Und das Geilste ist die letzte (Teil-)Runde, ich hebe mich richtig und gebe Gas, und das geht! Ich laufe 800 m in vier Minuten. Ich höre leise das Signal eine Minute vor Schluss, ich laufe weiter – wünsche mir noch, bis zu den Leuten mit dem Zelt und der Musik zu kommen – dann scheint es vorbei zu sein. Alle hören auf zu laufen und sehen  sich fragend an: War es das, hast du was gehört? Nach meiner Uhr muss auch Schluss sein, und ja, da war ja irgendwas Leises – ich könnte nicht mal mehr sagen, ob es ein Hupen oder ein Schuss war. Ich lege mein Holzplättchen auf den Boden und setze mich auf eine Bank. Wie passend, eine Bank!

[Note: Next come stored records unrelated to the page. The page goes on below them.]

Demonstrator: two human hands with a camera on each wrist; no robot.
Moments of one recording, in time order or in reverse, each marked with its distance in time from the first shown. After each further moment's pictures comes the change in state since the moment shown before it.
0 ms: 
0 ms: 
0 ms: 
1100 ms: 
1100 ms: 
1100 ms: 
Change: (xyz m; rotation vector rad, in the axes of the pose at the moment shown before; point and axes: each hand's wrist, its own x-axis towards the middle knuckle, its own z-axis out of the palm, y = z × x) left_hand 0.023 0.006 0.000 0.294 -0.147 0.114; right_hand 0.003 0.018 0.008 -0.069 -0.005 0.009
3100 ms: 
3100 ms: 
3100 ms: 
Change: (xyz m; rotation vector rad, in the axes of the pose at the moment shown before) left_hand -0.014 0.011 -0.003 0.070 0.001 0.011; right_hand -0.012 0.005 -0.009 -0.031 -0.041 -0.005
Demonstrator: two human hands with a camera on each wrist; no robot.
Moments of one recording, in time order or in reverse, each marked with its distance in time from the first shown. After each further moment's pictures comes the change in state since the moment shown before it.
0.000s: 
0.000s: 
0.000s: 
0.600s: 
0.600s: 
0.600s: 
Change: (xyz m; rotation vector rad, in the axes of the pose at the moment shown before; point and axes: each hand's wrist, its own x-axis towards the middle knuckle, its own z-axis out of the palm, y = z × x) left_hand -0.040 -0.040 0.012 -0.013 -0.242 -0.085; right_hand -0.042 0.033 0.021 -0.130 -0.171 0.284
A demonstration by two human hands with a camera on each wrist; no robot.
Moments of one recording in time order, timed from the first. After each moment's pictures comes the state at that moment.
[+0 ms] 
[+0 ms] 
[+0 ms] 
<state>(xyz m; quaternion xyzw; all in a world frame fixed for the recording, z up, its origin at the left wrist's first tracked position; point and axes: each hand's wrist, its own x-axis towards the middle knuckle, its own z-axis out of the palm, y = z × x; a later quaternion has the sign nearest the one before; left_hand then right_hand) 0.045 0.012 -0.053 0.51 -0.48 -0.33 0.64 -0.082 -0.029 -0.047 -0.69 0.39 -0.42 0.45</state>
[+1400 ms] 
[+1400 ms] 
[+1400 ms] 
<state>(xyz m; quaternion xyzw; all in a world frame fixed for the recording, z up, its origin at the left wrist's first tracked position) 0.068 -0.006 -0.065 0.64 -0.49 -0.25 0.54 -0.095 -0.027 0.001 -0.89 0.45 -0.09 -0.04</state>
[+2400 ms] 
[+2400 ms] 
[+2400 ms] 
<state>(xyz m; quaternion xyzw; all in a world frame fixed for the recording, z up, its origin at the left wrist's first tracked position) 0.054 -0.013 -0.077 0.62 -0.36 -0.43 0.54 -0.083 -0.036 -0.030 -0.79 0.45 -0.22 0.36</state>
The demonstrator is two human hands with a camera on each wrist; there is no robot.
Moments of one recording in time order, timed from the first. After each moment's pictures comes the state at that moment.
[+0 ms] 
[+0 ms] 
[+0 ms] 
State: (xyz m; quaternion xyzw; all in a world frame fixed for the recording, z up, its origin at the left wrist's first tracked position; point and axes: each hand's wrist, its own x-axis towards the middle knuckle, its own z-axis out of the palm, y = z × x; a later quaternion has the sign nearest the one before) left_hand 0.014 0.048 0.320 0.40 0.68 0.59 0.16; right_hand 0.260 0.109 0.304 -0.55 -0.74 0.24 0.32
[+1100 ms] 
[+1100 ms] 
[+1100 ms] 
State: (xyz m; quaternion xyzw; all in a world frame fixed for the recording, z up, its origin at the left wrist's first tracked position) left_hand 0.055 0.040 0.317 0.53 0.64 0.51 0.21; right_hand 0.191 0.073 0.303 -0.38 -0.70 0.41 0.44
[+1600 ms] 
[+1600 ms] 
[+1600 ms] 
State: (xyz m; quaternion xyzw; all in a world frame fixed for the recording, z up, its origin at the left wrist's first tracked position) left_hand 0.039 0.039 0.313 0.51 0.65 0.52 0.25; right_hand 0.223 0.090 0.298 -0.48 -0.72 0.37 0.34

Roland kommt mit Campingstuhl und Decke. Ich freue mich einfach, dass er da ist. Da ich noch knapp über die 800m-Marke gelaufen bin, ist das Vermesserteam ganz schnell da, wir beobachten das noch und gehen dann gemeinsam zu meinen Freunden aus der Nacht, - die mit dem Zelt und der Musik. Sie freuen sich, ich freue mich. Nun umarmen wir uns und ich bedanke mich ausschweifend.

Wir ziehen weiter zum deutschen Zelt, alle beglückwünschen sich, ich lege mich hin und mein Kreislauf macht erst mal Pause.

Transfer ins Elm's Village. Duschen. Ruhen. Aufstehen und zum Bus gehen. Victory Ceremony im Stadion. Wir deutschen Damen haben tatsächlich Bronze geholt, was für eine Freude! (Antje Krause 237,841km, Julia Fatton 236,183km – PB für beide, und Sigrid Hoffmann 217,250km. Zusammen 691,274km! Und ich habe die AK gewonnen und bekomme zu derMannschafts-Bronze- noch eine persönliche Goldmedaille. Wow! Ich bin Weltmeisterin. Abgefahren.